* [Supplied data]
-=-=-

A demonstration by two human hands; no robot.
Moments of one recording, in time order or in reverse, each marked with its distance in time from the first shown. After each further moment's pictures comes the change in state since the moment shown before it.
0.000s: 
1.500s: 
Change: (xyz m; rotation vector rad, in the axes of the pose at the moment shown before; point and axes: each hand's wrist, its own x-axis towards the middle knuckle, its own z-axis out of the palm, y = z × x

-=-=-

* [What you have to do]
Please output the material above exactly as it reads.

* [Finished exercise]
A demonstration by two human hands; no robot.
Moments of one recording, in time order or in reverse, each marked with its distance in time from the first shown. After each further moment's pictures comes the change in state since the moment shown before it.
0.000s: 
1.500s: 
Change: (xyz m; rotation vector rad, in the axes of the pose at the moment shown before; point and axes: each hand's wrist, its own x-axis towards the middle knuckle, its own z-axis out of the palm, y = z × x

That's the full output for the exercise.